Testing adds another layer of complexity. Unlike standard cholesterol checks, Lp(a) isn't part of routine lipid panels, and results can vary depending on whether labs measure mass concentration (mg/dL), which reflects the weight of Lp(a) in the blood, or molar concentration (nmol/L), which reflects the number of Lp(a) particles. Due to genetic variability of its protein component, Lp(a) comes in a variety of sizes with different mass. Molar reports the number of particles, independently of their size or mass, which may provide a clearer picture cardiovascular risk.
“As we learned more about Lp(a), many of us started checking our own levels and quickly saw how hard it was to even get tested,” she said. “It became part of our mission to make Lp(a) screening as common as cholesterol testing.”
Decades of Innovation Position Amgen to Take on Lp(a)
To tackle a genetically-driven risk factor like elevated Lp(a), which cannot be controlled by current lipid-lowering therapies, Amgen collaborated with Arrowhead Pharmaceuticals to license molecules with an innovative type of modality: small interfering RNA, or siRNA.
“We looked at siRNA, which allows us to go directly to the source,” said Murray. “It silences the gene that produces apolipoprotein(a) in liver cells, preventing excess Lp(a) production. For a scientist, it's extraordinary to see how fast we can move from discovery to proof of concept.”
Those pre-clinical insights culminated in olpasiran, Amgen's investigational siRNA designed to reduce Lp(a) production in the liver, currently in phase 3 trials. It represents a new chapter in both Amgen's cardiovascular pipeline and the potential of RNA therapeutics.
Investigating a Potential Option for Patients
From research to regulatory submissions, Amgen's approach to Lp(a) exemplifies what's possible when teams unite around a single goal.
“I'm excited to learn the results of the OCEAN(a)-Outcomes Phase 3 study—a trial designed to test whether lowering elevated Lp(a) levels can reduce major cardiovascular events,” noted Monsalvo. “It's been a huge cross-functional effort across departments working hand-in-hand to better understand the impact of Lp(a) on patients.”
The team also prioritized representation, enrolling participants from South Asian and African American communities disproportionately affected by elevated Lp(a).
Meanwhile, on the regulatory front, Minell Karimi, a senior director in global regulatory affairs, and her colleagues are helping global health authorities understand siRNA therapies and the role of Lp(a) as an independent risk factor. “We're engaging with regulatory authorities to discuss the science around Lp(a) as a genetically-driven risk factor for cardiovascular events, and the rationale for lowering it in the context of the olpasiran development program.”
A Mission-Driven Promise to Patients
For Amgen, the pursuit of an Lp(a) treatment is as personal as it is scientific.
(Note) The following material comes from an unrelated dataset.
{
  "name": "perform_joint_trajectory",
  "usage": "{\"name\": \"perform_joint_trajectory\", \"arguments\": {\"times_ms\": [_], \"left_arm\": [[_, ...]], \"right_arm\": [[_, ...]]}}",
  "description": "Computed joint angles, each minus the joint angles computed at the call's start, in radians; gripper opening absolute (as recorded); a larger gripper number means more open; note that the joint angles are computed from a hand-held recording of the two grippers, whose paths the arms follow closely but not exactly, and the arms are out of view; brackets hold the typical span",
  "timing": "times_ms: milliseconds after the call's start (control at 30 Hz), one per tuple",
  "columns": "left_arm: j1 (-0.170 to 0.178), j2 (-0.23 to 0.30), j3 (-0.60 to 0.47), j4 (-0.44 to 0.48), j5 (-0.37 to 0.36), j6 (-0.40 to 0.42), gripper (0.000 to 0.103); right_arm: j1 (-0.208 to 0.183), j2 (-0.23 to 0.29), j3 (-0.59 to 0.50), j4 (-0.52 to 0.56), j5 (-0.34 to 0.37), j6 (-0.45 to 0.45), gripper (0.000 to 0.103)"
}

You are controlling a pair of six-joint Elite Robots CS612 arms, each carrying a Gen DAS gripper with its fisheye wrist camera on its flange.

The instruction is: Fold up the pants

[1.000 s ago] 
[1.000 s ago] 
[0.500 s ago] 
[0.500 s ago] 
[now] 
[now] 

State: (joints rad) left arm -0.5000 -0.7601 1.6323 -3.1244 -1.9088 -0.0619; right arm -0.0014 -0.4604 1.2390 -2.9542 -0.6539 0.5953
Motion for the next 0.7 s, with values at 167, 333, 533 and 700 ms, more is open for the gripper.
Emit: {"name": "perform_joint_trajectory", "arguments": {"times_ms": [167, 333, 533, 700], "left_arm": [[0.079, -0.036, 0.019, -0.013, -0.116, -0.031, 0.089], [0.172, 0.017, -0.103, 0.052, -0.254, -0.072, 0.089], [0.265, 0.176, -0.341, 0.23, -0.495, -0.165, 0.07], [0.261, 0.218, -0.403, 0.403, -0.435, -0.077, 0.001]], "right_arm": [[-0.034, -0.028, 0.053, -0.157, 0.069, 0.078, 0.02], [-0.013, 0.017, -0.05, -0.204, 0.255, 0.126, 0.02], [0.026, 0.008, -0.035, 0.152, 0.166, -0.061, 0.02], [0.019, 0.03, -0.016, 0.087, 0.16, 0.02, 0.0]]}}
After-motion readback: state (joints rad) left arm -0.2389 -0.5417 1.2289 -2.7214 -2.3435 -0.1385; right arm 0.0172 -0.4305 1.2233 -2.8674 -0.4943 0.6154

What began as a collection of lab challenges and regulatory puzzles has evolved into a mission that unites discovery scientists, clinicians, and strategists across continents.
The team's motivation remains clear: to shed light on an important yet underrecognized area of cardiology and bring awareness to patients who may not know they have elevated Lp(a).
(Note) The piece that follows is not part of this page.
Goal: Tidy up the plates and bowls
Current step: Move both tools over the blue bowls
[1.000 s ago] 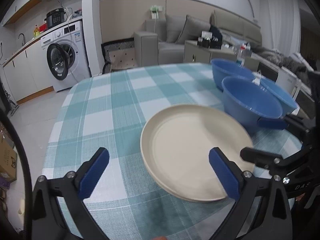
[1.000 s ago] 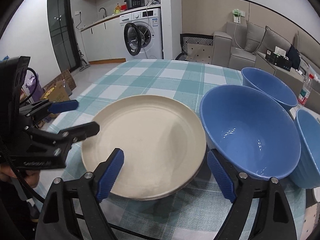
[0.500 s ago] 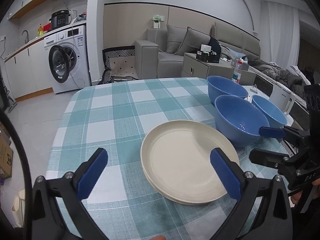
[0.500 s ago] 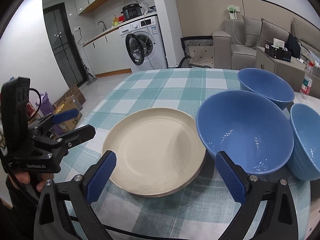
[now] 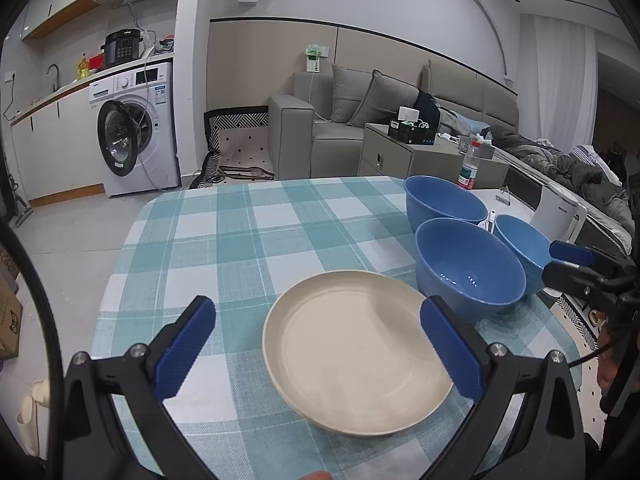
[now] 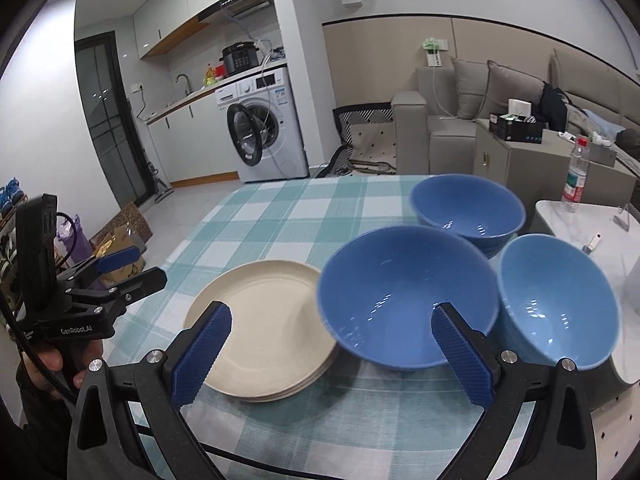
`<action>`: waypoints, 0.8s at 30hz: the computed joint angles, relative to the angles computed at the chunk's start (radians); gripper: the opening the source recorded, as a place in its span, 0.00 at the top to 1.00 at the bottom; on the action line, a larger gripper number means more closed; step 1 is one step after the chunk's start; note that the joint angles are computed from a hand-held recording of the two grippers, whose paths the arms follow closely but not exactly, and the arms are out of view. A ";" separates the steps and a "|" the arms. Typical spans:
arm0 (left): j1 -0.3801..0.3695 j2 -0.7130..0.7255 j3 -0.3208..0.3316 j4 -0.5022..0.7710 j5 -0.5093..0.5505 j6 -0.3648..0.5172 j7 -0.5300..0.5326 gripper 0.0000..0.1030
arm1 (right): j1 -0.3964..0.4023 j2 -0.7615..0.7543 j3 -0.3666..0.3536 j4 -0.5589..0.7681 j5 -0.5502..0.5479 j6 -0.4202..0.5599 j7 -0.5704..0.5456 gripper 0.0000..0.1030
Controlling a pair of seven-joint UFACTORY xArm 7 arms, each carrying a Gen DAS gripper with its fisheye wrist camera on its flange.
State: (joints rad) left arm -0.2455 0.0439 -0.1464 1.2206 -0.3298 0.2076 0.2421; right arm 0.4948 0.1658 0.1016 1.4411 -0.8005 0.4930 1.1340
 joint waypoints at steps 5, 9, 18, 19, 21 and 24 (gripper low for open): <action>-0.017 0.042 -0.002 0.065 0.068 0.012 -0.063 0.00 | -0.035 -0.073 -0.006 -0.054 -0.039 0.013 0.035 0.01; -0.031 0.084 -0.010 0.129 0.124 0.026 -0.106 0.00 | -0.086 -0.135 0.013 -0.097 -0.052 0.023 0.031 0.01; -0.080 0.181 -0.007 0.287 0.250 0.052 -0.218 0.00 | -0.218 -0.260 0.058 -0.207 -0.033 -0.016 0.026 0.01; -0.085 0.190 -0.006 0.303 0.262 0.057 -0.227 0.00 | -0.231 -0.274 0.060 -0.221 -0.026 -0.028 0.022 0.01; -0.099 0.211 -0.001 0.341 0.290 0.067 -0.250 0.00 | -0.259 -0.297 0.063 -0.244 0.002 -0.066 0.007 0.01; -0.112 0.237 -0.002 0.391 0.314 0.077 -0.268 0.00 | -0.309 -0.327 0.083 -0.261 -0.027 -0.080 0.039 0.01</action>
State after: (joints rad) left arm -0.3576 0.2808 -0.1481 1.6118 -0.0161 0.2848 -0.0258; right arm 0.1860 -0.1614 0.1850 1.1806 -0.8279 0.4126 1.1725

“We see the excitement at scientific congresses, but in everyday practice, the knowledge gap is real,” said Karimi. “It's up to us to close that gap and help everyone better understand the significant risks of living with elevated Lp(a).”
Murray agreed. “When I share updates with my former manager, it feels like we've come full circle,” he said. “This isn't just about innovation. It's about advancing science in a way that could truly matter for people's lives.”
The message from Amgen's Lp(a) team is simple: ask your doctor about Lp(a) and understand how your Lp(a) level can reduce the risk of heart disease. Awareness drives discovery, and every test, every conversation, brings the scientific community one step closer to closing the Lp(a) knowledge gap.